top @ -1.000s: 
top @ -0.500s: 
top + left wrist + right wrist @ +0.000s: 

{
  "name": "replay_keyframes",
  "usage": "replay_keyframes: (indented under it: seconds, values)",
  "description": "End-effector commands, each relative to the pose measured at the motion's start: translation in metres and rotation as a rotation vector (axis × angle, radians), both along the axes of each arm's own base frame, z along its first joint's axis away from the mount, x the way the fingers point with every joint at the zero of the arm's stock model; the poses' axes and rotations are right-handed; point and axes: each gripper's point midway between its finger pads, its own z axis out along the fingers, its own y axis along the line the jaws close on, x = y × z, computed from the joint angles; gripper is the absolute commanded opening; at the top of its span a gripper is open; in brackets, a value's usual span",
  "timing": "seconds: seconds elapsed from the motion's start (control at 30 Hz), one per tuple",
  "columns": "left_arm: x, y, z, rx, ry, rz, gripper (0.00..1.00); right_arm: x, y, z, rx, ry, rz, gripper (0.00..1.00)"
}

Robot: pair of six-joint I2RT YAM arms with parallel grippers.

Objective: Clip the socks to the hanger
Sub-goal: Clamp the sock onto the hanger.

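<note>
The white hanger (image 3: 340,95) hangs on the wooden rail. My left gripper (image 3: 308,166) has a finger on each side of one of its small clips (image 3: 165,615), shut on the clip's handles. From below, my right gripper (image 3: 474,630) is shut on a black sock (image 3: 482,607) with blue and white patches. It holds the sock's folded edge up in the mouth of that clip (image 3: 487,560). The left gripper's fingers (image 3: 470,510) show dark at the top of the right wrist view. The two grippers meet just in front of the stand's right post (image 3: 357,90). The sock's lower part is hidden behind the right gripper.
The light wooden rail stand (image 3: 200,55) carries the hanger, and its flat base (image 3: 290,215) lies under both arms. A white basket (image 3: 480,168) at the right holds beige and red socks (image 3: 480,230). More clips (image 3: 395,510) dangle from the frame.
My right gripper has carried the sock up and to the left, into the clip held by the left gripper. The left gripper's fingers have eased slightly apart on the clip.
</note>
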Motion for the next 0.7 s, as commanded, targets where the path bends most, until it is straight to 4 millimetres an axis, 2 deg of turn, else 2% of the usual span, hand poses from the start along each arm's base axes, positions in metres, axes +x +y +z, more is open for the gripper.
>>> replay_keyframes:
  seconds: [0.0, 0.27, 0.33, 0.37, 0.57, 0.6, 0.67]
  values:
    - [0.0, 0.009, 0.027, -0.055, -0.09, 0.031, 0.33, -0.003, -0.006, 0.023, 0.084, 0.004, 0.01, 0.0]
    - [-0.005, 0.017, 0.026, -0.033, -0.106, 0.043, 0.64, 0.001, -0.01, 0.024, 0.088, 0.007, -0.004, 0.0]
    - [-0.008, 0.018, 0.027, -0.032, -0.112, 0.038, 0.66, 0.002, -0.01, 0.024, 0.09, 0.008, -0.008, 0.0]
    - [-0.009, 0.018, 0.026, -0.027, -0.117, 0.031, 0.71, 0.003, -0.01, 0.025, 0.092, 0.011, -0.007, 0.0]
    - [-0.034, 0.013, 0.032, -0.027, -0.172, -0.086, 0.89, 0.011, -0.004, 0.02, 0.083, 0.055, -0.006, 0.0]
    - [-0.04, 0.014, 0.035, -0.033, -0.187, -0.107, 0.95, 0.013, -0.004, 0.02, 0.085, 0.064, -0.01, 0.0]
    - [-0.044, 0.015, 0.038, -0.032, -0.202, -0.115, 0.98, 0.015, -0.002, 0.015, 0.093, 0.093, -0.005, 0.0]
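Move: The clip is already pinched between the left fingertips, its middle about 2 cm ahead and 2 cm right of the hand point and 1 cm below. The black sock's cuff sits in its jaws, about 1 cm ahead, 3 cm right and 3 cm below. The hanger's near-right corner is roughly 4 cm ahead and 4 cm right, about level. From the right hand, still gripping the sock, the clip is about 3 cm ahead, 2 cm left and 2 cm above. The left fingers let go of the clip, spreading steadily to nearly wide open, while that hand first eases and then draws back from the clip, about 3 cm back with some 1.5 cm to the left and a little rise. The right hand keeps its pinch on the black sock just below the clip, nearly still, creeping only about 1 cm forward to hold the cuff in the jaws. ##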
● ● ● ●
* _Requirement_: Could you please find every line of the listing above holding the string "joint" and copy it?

* _Response area_:
  "description": "End-effector commands, each relative to the pose measured at the motion's start: translation in metres and rotation as a rotation vector (axis × angle, radians), both along the axes of each arm's own base frame, z along its first joint's axis away from the mount, x the way the fingers point with every joint at the zero of the arm's stock model; the poses' axes and rotations are right-handed; point and axes: each gripper's point midway between its finger pads, its own z axis out along the fingers, its own y axis along the line the jaws close on, x = y × z, computed from the joint angles; gripper is the absolute commanded opening; at the top of its span a gripper is open; in brackets, a value's usual span",
Robot: pair of six-joint I2RT YAM arms with parallel grippers.

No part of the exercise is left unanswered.